Multi-level: Client, Redis, CDN
Invalidation: Write-through, TTL-based
Hit rate: Target 95%+ to reduce database load

5. Scaling Patterns

Horizontal: Add more servers
Vertical: Bigger servers (limited)
Sharding: Partition by document ID
Replication: Multiple copies for reads

Common Mistakes to Avoid

1. Not Discussing OT

❌ "We'll just use last-writer-wins for conflicts" ✅ "We'll use Operational Transform to handle concurrent edits"

Why: OT is the core of collaborative editing. Not mentioning it shows lack of depth.

2. Ignoring Real-Time Requirements

❌ "Users can refresh to see updates" ✅ "We'll use WebSocket for real-time synchronization"

Why: Real-time is a fundamental requirement for Google Docs.

3. Oversimplifying Conflict Resolution

❌ "We'll lock the document when someone is editing" ✅ "We'll use OT to transform concurrent operations"

Why: Locking defeats the purpose of collaborative editing.

4. Not Considering Scale

❌ "We'll use a single server for everything" ✅ "We'll need 300 WebSocket servers for 5M concurrent users"

Why: Scale is a key constraint that affects architecture decisions.

5. Forgetting About Offline Mode

❌ "Users must be online to edit" ✅ "We'll support offline editing with sync on reconnection"

Why: Offline support is expected in modern applications.

6. Ignoring Security

❌ Not mentioning encryption or access control ✅ "We'll use TLS for transit, AES-256 for rest, and RBAC for access control"

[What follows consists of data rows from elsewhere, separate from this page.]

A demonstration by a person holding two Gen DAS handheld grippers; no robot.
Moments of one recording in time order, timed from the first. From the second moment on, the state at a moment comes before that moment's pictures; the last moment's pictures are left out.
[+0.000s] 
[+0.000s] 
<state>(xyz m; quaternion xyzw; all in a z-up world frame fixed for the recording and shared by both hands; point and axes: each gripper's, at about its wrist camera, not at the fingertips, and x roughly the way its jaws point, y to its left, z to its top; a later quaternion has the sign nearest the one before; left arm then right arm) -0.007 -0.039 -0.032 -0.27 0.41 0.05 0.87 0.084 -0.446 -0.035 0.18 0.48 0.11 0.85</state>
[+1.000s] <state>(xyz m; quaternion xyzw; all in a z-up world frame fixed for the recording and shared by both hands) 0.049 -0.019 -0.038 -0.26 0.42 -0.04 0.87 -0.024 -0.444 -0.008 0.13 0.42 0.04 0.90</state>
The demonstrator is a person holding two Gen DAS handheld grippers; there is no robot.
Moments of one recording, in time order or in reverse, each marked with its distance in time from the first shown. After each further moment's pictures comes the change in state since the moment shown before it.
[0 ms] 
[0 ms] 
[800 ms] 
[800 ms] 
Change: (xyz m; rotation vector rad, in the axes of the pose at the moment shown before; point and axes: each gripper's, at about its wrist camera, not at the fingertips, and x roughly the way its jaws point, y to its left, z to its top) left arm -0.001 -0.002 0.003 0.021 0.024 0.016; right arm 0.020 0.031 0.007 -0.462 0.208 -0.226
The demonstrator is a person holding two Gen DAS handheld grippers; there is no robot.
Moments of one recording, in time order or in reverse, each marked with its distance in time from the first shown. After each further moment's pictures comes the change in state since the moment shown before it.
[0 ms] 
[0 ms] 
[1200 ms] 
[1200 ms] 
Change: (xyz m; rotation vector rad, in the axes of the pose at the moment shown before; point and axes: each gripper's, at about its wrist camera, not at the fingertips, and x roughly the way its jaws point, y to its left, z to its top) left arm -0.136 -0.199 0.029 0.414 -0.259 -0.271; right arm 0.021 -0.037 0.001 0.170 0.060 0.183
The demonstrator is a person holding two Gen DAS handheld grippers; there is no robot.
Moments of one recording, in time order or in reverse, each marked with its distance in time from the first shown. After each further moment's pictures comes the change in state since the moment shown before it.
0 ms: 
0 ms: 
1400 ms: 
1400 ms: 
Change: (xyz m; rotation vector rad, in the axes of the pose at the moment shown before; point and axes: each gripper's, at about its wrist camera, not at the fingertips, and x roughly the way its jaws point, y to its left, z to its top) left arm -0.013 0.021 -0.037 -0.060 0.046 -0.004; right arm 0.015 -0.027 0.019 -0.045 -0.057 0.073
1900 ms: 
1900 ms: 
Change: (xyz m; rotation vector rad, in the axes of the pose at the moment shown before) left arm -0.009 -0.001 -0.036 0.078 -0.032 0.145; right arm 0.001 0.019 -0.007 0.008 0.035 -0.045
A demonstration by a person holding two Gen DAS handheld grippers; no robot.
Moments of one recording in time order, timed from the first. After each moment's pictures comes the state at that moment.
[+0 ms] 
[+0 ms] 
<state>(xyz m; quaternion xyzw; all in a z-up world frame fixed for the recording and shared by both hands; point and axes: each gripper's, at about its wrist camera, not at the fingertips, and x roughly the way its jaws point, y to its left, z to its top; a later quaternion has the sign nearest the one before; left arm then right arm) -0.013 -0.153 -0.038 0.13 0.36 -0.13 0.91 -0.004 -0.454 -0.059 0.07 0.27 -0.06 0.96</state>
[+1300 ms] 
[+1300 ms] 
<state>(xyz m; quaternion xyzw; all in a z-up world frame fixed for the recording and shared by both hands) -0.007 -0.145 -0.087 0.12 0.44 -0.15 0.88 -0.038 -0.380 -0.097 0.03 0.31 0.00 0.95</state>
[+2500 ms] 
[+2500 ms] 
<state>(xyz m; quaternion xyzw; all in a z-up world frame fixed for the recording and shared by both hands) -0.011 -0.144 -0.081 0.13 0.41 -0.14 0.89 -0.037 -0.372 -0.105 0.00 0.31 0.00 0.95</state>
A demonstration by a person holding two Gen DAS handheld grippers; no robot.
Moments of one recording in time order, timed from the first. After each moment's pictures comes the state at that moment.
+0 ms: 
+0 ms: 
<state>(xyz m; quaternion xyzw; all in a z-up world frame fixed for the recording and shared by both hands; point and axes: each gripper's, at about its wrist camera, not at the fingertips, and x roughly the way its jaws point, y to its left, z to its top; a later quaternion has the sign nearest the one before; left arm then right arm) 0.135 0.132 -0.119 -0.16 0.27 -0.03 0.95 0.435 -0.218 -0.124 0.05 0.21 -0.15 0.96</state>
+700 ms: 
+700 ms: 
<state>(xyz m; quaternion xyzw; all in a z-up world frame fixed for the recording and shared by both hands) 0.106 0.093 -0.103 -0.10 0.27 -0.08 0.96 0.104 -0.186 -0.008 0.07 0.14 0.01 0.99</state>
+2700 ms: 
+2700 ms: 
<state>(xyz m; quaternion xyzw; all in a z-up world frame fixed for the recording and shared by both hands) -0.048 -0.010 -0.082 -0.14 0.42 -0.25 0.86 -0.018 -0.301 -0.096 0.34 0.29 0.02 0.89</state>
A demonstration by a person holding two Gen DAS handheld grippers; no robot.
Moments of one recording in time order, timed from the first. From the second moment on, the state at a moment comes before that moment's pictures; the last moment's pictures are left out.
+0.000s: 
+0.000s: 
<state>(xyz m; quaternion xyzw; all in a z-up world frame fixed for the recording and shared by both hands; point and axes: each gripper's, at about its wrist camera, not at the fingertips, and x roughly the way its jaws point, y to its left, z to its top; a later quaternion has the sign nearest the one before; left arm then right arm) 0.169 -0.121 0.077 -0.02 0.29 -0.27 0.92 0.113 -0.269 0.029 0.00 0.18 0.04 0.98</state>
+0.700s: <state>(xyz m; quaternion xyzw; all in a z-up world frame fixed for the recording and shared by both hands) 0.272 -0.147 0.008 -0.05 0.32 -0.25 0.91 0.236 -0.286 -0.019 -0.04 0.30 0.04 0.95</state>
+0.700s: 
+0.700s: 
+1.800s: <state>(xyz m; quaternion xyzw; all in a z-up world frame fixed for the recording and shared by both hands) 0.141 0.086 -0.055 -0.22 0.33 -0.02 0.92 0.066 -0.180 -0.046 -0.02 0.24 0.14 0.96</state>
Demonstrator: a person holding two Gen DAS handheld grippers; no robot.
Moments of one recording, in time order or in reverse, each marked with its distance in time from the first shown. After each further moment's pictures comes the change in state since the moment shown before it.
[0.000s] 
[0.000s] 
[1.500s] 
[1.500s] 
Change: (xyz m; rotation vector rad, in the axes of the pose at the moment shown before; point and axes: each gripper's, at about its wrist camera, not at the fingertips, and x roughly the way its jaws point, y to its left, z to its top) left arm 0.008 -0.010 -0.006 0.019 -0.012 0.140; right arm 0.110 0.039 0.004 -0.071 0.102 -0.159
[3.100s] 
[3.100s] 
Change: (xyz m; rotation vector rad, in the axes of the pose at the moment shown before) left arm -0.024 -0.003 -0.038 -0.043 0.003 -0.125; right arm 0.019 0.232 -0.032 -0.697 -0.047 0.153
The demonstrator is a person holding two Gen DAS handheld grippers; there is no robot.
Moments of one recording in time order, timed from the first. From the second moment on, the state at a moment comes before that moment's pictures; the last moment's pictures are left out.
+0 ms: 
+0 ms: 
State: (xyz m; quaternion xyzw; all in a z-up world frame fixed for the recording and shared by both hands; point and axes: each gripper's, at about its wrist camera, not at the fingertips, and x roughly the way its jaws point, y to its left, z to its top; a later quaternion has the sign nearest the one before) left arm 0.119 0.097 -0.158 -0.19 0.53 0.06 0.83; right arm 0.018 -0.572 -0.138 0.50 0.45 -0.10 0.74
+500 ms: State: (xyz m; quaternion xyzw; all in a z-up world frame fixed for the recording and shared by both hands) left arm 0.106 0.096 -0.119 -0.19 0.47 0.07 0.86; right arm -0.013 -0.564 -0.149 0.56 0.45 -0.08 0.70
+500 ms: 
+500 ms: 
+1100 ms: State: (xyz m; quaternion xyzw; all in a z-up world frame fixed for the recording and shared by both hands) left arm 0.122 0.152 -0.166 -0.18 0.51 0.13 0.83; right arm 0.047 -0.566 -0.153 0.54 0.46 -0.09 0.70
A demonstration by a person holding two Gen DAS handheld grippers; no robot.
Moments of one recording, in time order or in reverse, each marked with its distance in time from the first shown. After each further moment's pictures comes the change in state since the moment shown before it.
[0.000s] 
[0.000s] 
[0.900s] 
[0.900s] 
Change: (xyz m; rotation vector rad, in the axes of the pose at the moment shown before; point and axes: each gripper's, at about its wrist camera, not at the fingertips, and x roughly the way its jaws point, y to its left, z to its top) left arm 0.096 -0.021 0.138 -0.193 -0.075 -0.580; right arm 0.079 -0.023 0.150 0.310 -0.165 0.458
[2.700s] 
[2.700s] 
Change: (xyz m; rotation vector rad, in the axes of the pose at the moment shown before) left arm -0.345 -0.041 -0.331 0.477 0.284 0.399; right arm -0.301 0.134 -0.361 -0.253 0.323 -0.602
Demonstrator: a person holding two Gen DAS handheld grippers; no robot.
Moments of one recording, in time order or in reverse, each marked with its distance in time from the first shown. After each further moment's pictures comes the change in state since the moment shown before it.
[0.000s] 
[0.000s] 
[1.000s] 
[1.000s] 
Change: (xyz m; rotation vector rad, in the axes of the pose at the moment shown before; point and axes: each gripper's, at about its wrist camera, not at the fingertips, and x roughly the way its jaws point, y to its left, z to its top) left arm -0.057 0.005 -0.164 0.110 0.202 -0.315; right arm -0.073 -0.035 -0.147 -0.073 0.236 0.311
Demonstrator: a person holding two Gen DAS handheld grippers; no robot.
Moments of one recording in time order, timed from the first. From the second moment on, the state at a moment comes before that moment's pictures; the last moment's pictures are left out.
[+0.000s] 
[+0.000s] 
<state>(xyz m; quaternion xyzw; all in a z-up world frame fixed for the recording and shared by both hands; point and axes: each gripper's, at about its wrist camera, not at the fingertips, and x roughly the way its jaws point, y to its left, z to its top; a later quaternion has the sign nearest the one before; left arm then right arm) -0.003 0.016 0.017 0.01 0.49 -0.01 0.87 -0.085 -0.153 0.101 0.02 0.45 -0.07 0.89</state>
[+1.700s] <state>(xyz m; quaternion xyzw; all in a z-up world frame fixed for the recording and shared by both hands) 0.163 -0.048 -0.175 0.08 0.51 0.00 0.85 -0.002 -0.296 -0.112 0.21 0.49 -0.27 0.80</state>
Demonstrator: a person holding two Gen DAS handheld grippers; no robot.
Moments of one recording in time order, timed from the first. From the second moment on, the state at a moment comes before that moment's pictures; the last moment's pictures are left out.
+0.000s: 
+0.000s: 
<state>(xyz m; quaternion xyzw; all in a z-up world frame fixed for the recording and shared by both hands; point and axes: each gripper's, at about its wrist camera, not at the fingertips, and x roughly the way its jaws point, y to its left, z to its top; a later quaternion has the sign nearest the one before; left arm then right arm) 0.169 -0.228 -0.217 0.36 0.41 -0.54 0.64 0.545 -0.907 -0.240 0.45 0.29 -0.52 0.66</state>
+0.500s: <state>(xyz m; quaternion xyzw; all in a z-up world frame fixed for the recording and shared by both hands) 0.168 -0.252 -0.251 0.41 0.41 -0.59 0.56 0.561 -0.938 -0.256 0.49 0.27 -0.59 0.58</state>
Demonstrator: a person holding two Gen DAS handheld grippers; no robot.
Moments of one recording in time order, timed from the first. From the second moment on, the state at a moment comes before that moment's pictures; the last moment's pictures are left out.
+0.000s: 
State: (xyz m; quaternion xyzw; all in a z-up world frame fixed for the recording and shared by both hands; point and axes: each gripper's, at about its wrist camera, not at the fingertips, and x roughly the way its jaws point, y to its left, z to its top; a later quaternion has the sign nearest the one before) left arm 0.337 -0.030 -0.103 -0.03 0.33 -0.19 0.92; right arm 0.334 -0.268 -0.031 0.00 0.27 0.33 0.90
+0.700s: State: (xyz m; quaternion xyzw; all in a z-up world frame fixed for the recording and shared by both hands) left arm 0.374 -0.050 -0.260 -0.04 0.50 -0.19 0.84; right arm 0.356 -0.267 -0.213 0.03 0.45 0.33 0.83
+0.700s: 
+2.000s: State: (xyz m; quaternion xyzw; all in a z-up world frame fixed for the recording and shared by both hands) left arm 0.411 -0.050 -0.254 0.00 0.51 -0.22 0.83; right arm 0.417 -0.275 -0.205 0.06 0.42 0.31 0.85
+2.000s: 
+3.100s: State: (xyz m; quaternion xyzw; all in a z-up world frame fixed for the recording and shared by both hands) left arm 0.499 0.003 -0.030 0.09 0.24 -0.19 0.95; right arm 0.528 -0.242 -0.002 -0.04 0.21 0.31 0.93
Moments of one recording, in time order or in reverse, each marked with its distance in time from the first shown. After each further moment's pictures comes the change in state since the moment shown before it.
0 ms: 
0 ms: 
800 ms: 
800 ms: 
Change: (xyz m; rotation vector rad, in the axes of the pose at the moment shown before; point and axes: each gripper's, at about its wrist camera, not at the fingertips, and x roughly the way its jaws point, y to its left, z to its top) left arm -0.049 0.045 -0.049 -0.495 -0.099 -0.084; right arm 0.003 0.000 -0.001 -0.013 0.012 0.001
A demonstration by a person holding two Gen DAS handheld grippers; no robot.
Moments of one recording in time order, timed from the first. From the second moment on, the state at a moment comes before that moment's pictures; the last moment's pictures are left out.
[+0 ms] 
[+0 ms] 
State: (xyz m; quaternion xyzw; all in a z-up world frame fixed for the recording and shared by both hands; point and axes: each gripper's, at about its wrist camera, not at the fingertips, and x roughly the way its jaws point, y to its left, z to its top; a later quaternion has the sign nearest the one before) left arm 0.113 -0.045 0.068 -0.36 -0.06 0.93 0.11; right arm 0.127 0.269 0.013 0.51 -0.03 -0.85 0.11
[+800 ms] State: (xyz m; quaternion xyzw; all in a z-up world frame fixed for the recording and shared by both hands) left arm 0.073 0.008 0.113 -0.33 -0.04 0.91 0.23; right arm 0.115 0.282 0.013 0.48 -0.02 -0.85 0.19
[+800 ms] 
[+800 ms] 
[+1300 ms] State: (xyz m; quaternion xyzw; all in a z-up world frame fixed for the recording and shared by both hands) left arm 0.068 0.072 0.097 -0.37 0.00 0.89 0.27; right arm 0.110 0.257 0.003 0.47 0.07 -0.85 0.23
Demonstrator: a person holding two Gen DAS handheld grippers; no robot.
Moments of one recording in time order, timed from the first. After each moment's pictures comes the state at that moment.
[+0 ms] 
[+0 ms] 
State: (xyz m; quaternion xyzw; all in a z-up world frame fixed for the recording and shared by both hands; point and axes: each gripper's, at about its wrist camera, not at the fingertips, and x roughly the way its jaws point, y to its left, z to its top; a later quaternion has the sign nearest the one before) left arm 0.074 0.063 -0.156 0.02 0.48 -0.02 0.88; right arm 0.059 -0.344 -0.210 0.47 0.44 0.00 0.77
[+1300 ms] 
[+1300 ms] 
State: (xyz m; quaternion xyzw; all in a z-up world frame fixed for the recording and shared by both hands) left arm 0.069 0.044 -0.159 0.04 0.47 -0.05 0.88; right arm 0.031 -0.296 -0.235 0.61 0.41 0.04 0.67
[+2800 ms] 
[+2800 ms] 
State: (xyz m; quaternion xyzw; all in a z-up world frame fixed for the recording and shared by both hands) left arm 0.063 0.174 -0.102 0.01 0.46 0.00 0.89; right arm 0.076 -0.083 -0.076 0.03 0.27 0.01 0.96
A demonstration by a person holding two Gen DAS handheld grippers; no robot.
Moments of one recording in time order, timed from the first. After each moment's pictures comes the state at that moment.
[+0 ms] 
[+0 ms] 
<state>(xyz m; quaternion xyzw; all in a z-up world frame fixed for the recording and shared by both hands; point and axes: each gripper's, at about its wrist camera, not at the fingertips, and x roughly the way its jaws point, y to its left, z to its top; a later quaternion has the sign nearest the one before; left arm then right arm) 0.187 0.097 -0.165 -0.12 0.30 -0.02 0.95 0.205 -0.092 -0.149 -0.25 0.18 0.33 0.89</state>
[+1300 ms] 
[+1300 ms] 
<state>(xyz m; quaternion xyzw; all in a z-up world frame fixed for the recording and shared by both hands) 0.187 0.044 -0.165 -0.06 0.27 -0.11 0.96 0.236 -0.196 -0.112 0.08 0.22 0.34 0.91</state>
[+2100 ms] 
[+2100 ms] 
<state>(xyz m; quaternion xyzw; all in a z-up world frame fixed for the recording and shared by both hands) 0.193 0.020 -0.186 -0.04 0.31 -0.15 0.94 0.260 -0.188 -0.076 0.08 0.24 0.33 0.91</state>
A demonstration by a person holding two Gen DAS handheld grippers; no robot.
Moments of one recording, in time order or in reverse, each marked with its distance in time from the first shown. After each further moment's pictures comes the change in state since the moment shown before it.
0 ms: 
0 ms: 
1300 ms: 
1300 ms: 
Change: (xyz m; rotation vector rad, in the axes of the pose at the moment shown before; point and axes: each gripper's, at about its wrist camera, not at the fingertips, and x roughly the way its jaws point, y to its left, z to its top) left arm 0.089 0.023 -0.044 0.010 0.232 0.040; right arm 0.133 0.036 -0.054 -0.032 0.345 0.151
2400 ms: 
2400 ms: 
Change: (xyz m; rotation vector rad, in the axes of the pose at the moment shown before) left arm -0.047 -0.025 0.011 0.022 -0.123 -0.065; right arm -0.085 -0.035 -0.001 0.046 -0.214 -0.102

Why: Security is critical for document editing systems.

How to Stand Out

1. Mention Specific Technologies

Instead of: "We'll use a database" Say: "We'll use Spanner for strong consistency and global distribution"

2. Provide Numbers

Instead of: "We'll need multiple servers" Say: "We'll need 100 servers per region for 5M concurrent users at 50K connections per server"

3. Discuss Tradeoffs

Instead of: "We'll use OT" Say: "We'll use OT over CRDT because it provides better user experience despite O(n²) complexity"

4. Consider Edge Cases

What if 1000 users edit simultaneously?
What if the OT server crashes?
What if a user edits offline for a week?
What if someone pastes 1MB of text?

5. Think About Operations

How do we monitor OT server health?
How do we debug conflicts?
How do we handle schema migrations?
How do we test OT correctness?

Time Management Tips

Allocate Time Wisely

Requirements: 10% (5 minutes)
High-level design: 30% (15 minutes)
Deep dive: 40% (20 minutes)
Scaling: 20% (10 minutes)

If Running Out of Time

Prioritize:

OT explanation (most important)
WebSocket architecture
Database design
Scaling strategy

Skip if needed:

Monitoring and alerting
Deployment strategy
Cost optimization
Advanced features (comments, suggestions)

If Ahead of Schedule

Discuss:

Rich text formatting
Comments and suggestions
Version history
Offline mode
Security and compliance

Final Checklist

Before ending the interview, ensure you've covered:

Operational Transform explanation with example
WebSocket architecture for real-time sync
Database choice with justification (Spanner)
Conflict resolution strategy
Scaling approach (horizontal, regional)
Caching strategy (multi-level)
Offline support (IndexedDB, sync)
Security basics (encryption, access control)
At least one tradeoff discussion
Capacity calculations with numbers

Summary

Key Takeaways:

Master OT: It's the heart of collaborative editing
Think Real-Time: WebSocket, low latency, immediate updates
Scale Matters: Calculate capacity, discuss bottlenecks
Tradeoffs: OT vs CRDT, strong vs eventual consistency
Be Specific: Name technologies, provide numbers
Consider Edge Cases: Hot documents, crashes, offline editing
Security: Don't forget encryption and access control

Success Formula:

Clear communication > Perfect solution
Tradeoff discussion > Single approach
Specific examples > Generic statements
Capacity calculations > Hand-waving
Asking questions > Making assumptions

Good luck with your interview! Remember, the interviewer wants to see your thought process, not just the final design.